▶ [Your objective] Print all the records exactly as they stand.

▶ [Input data]

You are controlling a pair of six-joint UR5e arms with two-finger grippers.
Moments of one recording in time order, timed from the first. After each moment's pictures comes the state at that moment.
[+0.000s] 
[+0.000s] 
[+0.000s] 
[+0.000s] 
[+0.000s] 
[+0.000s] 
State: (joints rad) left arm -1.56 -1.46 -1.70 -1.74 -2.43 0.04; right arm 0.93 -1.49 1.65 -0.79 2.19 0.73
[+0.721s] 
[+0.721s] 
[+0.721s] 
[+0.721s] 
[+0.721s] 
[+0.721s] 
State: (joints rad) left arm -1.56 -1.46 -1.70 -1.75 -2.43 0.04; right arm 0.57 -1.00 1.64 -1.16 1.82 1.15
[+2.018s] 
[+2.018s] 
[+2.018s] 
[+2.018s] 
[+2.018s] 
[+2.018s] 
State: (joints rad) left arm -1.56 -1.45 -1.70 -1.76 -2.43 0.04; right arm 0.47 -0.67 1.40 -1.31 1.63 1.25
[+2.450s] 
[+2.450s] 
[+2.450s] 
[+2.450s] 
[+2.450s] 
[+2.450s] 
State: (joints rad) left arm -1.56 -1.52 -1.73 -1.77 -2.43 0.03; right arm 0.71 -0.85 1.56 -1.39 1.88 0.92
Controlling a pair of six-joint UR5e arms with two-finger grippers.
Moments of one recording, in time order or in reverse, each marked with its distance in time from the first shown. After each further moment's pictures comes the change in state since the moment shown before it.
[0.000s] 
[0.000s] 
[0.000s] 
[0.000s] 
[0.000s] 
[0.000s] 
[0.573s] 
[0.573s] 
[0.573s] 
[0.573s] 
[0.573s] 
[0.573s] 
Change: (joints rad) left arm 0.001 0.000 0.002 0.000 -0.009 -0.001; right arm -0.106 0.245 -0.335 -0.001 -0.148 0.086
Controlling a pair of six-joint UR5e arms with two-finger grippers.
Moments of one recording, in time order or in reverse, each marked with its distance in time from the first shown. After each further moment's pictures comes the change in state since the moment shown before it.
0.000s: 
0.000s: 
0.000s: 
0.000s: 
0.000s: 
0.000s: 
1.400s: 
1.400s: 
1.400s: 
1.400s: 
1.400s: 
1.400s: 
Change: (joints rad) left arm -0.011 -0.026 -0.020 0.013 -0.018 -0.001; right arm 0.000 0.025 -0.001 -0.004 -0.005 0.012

▶ [Exercise output]
You are controlling a pair of six-joint UR5e arms with two-finger grippers.
Moments of one recording in time order, timed from the first. After each moment's pictures comes the state at that moment.
[+0.000s] 
[+0.000s] 
[+0.000s] 
[+0.000s] 
[+0.000s] 
[+0.000s] 
State: (joints rad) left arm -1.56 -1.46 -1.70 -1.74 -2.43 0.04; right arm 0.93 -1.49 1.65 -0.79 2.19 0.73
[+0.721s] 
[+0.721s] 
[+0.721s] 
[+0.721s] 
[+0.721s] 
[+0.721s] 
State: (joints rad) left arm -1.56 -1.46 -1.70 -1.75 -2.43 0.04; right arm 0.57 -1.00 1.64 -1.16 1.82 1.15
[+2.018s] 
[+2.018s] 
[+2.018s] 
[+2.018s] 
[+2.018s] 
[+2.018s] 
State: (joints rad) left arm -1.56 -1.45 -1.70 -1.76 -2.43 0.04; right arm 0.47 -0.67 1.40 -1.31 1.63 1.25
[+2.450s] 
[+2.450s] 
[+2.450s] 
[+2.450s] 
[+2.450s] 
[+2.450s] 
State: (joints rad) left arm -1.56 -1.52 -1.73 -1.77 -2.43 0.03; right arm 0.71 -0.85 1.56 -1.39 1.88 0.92
Controlling a pair of six-joint UR5e arms with two-finger grippers.
Moments of one recording, in time order or in reverse, each marked with its distance in time from the first shown. After each further moment's pictures comes the change in state since the moment shown before it.
[0.000s] 
[0.000s] 
[0.000s] 
[0.000s] 
[0.000s] 
[0.000s] 
[0.573s] 
[0.573s] 
[0.573s] 
[0.573s] 
[0.573s] 
[0.573s] 
Change: (joints rad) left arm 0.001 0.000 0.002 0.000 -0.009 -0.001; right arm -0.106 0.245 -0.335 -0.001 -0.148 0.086
Controlling a pair of six-joint UR5e arms with two-finger grippers.
Moments of one recording, in time order or in reverse, each marked with its distance in time from the first shown. After each further moment's pictures comes the change in state since the moment shown before it.
0.000s: 
0.000s: 
0.000s: 
0.000s: 
0.000s: 
0.000s: 
1.400s: 
1.400s: 
1.400s: 
1.400s: 
1.400s: 
1.400s: 
Change: (joints rad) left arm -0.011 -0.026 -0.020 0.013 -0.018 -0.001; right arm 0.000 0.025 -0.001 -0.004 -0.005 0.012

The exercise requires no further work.